López Obrador cayó en cuenta que iba a quedar sembrado en la cabeza de los mexicanos y los estadounidenses, que "Mayo" Zambada contaba con la protección de su gobierno. Ese golpe de realidad lo llevó a otra reflexión en su círculo cercano, según los exfuncionarios: su preocupación por el tipo de información que pudiera proporcionar Zambada al Gobierno estadounidense para lograr una reducción de su pena, impunidad para su familia o, incluso, como venganza si sentía que su gobierno lo había traicionado o no le había dado el apoyo suficiente. Esto coincide con lo que escribió Salazar en su libro de memorias de próxima aparición, citando a un empresario que le confió la misma inquietud del expresidente.
A partir de ahí surgieron declaraciones repetidas de López Obrador de que él no estaba enterado de la operación para capturar el jefe del Cártel de Sinaloa, en un deslinde sobre lo que había sucedido en el rancho en Culiacán de donde lo extrajeron.
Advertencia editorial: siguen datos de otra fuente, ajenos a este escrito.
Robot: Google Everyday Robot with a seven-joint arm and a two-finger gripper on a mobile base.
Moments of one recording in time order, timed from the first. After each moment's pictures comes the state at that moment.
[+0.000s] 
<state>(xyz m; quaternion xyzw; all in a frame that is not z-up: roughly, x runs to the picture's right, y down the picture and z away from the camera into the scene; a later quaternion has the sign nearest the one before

El expresidente subió el tono de sus demandas de explicación, y pidió a Estados Unidos un “informe completo” sobre la captura. Varias veces utilizó la mañanera para ventilar que su gobierno no había sido informado de que detendrían a Zambada y a Guzmán López, dejando claro, para sus audiencias mexicanas, que ellos también habían sido engañados.
Para entonces, López Obrador ya había tendido un velo de protección para Rocha Moya, y viajó a Culiacán para hacerse cargo personalmente del manejo de la crisis, obligando a la presidenta electa, Claudia Sheinbaum, a acompañarlo junto con la alta jerarquía de Morena para un acto multitudinario donde el gobernador leyó un discurso escrito por el equipo del vocero presidencial, Jesús Ramírez Cuevas. Sheinbaum expresó en privado que estaba molesta por el espaldarazo a Rocha Moya, pero admitió que su espacio de maniobra era muy reducido para enfrentar las peticiones directas de López Obrador. Igual que hoy.